Program

ACLS Fellowship Program, 2018

Project

The Abandoned Faithful: Sovereignty, Diplomacy, and Religious Dominion in the Aftermath of the Haitian Revolution

Department

History

Abstract

This project studies the role that Catholicism played in state-building processes and transatlantic relations following Haiti’s declaration of independence in 1804. The evidence reveals that Catholicism was central to Haiti’s self-identity and to its status as a new country. Catholic authorities in the Vatican, however, claimed religious dominion over new American jurisdictions in the nineteenth century and they refused for decades to establish normal relations with Haiti, despite the fact that they recognized its political independence.
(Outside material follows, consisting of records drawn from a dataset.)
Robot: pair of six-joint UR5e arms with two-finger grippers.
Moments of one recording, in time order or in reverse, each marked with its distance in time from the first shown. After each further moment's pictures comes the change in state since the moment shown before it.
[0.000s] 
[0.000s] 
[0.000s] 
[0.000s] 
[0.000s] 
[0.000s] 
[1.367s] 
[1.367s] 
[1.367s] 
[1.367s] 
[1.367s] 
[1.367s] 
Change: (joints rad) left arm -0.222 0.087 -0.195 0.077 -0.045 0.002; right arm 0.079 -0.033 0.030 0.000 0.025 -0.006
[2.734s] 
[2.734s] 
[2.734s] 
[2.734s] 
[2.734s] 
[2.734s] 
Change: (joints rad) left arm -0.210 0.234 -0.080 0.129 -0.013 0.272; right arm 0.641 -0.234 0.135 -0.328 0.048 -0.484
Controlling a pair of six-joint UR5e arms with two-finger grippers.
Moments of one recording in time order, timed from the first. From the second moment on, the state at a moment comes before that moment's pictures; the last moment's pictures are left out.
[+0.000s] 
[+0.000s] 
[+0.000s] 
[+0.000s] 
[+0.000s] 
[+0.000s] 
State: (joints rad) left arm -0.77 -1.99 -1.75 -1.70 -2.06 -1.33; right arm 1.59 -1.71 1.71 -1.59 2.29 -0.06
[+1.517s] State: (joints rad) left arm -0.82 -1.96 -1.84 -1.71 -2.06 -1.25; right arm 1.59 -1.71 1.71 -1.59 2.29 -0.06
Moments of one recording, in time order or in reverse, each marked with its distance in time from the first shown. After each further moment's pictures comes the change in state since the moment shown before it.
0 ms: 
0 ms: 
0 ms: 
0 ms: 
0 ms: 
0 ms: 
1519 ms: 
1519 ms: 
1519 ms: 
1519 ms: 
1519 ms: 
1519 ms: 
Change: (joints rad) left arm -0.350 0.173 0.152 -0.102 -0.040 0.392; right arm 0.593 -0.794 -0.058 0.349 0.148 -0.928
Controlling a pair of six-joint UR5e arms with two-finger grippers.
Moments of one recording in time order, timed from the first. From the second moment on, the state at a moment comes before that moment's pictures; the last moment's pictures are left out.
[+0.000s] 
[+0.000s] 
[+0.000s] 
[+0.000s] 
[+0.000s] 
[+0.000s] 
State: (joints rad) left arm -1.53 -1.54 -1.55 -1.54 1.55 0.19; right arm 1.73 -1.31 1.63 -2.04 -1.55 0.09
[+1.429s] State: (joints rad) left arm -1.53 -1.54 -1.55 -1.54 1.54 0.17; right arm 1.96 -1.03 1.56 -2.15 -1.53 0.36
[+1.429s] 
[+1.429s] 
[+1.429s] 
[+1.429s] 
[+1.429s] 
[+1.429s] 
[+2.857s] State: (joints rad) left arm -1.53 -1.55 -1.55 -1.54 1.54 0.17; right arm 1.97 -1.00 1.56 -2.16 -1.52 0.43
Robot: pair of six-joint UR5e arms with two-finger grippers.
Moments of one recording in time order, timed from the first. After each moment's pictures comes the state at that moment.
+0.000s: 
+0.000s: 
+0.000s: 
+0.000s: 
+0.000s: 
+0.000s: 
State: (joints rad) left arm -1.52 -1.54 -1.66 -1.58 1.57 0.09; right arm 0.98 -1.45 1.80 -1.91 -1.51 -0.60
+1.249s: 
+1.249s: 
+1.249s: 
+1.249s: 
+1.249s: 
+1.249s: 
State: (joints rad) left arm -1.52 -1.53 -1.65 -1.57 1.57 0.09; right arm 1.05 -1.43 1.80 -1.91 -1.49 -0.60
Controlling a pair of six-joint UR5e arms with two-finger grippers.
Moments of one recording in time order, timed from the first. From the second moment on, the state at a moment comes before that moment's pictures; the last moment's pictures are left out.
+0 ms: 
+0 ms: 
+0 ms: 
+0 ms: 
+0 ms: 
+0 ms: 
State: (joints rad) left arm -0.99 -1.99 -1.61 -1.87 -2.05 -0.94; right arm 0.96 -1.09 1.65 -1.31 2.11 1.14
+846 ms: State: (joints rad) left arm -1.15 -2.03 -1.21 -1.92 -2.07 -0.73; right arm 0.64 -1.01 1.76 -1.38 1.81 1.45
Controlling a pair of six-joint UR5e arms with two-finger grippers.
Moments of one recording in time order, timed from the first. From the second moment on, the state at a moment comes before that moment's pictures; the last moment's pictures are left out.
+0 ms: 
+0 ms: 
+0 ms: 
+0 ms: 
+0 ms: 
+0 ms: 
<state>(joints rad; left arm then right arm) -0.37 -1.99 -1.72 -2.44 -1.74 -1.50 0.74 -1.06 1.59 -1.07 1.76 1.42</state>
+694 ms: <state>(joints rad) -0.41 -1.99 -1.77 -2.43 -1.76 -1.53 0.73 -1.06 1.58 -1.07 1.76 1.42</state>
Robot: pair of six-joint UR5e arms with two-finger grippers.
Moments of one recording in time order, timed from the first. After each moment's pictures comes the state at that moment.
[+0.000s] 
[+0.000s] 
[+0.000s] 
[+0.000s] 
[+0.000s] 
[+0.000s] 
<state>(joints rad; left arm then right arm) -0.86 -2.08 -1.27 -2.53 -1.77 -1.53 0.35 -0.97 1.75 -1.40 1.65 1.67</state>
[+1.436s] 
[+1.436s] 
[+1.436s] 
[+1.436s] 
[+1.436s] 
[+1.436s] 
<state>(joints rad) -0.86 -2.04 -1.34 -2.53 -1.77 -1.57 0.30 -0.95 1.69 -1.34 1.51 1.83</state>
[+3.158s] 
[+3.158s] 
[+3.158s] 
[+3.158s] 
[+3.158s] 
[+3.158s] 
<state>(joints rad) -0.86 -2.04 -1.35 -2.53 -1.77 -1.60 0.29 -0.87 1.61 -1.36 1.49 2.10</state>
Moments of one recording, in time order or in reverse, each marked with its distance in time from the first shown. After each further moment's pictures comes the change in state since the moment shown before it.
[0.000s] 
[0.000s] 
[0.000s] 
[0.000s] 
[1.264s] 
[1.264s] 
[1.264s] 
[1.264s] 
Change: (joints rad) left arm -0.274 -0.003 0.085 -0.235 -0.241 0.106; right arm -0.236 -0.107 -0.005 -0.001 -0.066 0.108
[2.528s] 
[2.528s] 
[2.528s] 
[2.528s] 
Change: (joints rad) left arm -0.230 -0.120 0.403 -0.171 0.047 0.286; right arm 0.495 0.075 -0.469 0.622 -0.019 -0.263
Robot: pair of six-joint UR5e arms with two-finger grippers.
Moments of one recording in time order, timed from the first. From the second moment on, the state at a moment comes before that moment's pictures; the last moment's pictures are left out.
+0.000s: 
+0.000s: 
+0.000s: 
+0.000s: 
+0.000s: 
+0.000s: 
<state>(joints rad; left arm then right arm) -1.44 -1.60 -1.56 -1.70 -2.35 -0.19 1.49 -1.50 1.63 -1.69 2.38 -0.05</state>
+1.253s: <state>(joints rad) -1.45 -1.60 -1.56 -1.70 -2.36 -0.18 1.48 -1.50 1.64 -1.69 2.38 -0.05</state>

By systematically analyzing the competing assertions and practices of religious dominion in Haiti, this project presents a deeper understanding of the complex interrelations of sovereignty, diplomacy, and state formation in the Age of Revolution.

Program

Luce/ACLS Program in Religion, Journalism & International Affairs, 2020

Project

The Abandoned Faithful: Sovereignty, Diplomacy, and Religious Jurisdiction after the Haitian Revolution

Department

History

Abstract

"The Abandoned Faithful" argues that the Haitian state shaped international definitions of sovereignty and national legitimacy after the Declaration of Independence in 1804. Rather than seeing Haiti’s nineteenth century as a period of isolation and decline, its first six decades were globally connected because the country’s leaders challenged their post-colonial inequality with diplomacy and state-formation. This strategy aimed to establish Haiti’s membership among the “family of nations,” and forced the Atlantic powers to redefine the boundaries of international relations. This project reveals how Haiti’s decades-long negotiations with the Catholic Church were integral to the racialization of the global hierarchy. Building on earlier writing for the media, I will write an article that connects my current research to the ongoing significance of Vatican diplomacy in the twenty-first century, including recent diplomatic engagement with Palestine and China. During the fellowship year, I also will partner with the Peabody Museum of Natural History at Yale University to create a public art exhibit. The museum houses a rare and remarkable collection of portraits of Haiti’s nineteenth-century heads of state, painted in the 1870s by Haitian artist Louis Rigaud.